When evaluating hardware for cluster nodes in a hybrid cloud environment, the hardware must be identical, with special attention given to the storage I/O controllers. Queue depth must be as large as possible. At a minimum, the queue depth must be able to accommodate the throughput of current and future devices. In general, SATA drives have the lowest queue depth of the supported mechanical disks, and for this reason, they are not recommended in a cloud environment. Equally important, verify that the storage I/O controller supports pass-through mode. RAID 0 is not recommended in a hybrid cloud environment due to the increased maintenance of setting up and replacing disks.
Key design decisions must be made about number of disk groups and the flash-to-mechanical disk or flash-to-flash ratio in vSAN. Consider that vSAN:
Supports up to one flash device for cache and a maximum of seven mechanical disks for capacity per disk group in a hybrid configuration.
Supports up to one flash device for cache and a maximum of seven flash devices for capacity per disk group in an all-flash configuration.
Supports up to a maximum of five disk groups per host.
The number of mechanical disks matters in hybrid configurations due to the eventual destaging of read cache. Multiple disk spindles can speed up this process. Having more, smaller mechanical disks often provides better performance than fewer, larger disks in hybrid configurations.
Allow 30 percent slack space when designing capacity.
vSAN begins automatic rebalancing when a disk reaches the 80 percent of full threshold.
Target configurations must be approximately 10 percent of the 80 percent threshold.
Multiple disk groups typically provide better performance and smaller fault domains, but might sometimes come at a cost and consume additional disk slots.
The more disks that are configured per disk group, the more cache is needed, and the more capacity that is available for virtual machines. However, this leads to additional costs due to the disk group limits. Multiple disk groups require one flash device per group for cache and at least one device for capacity.

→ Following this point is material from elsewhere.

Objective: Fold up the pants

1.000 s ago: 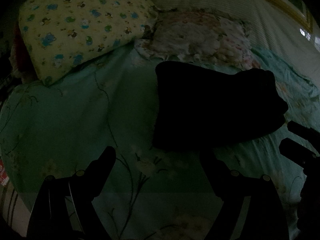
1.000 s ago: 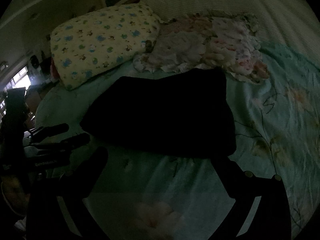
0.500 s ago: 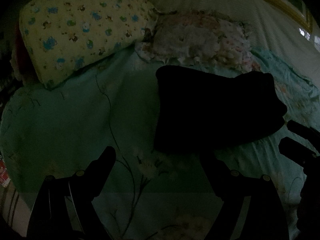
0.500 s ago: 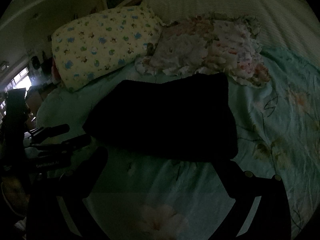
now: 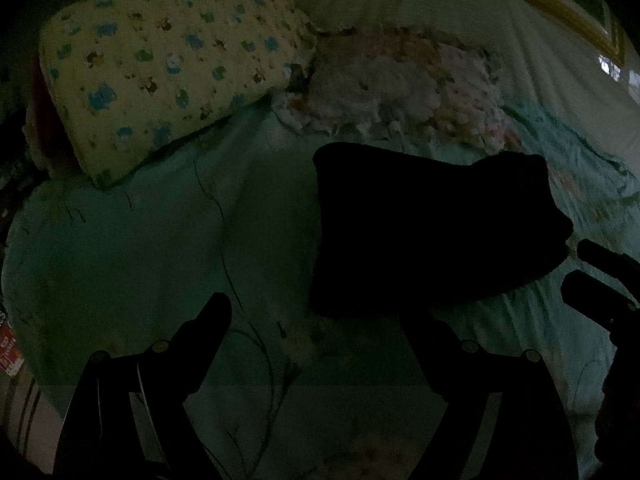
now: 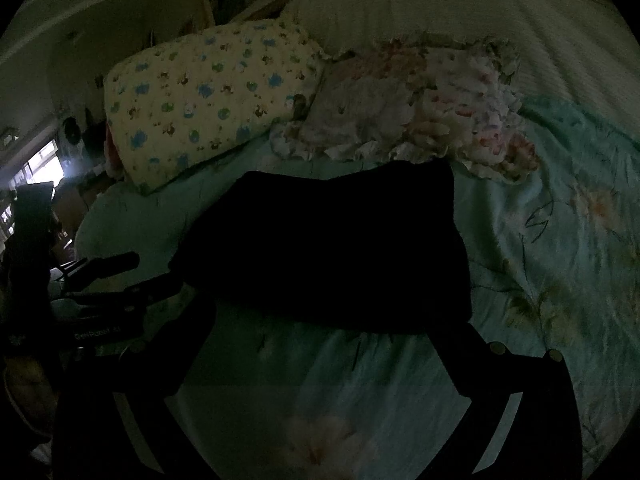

Disk group sizing is also important to consider when designing the volume. Include the following data points when deciding on the number of disk groups per host:
Available space on the vSAN datastore.
Number of failures you want to tolerate in the cluster.
The optimal number of disk groups is a balance between hardware and space requirements for the vSAN datastore. More disk groups increase space and provide higher availability. However, adding disk groups can be cost-prohibitive.
Thus, the total amount of space in the configuration can be quite significant, based on the number of disks configured in the hosts. Configure the disk groups based on:
The end size of the datastore.
The tolerance for failure required for the design (both failures-to-tolerate and fault domains).
A good starting point is to utilize two disk groups per host, containing three HDDs. This means that each host contains two SSDs and six HDDs. However, you can use more or fewer disks to meet the sizing requirements for vSAN (and the estimated sizing required for the overall design).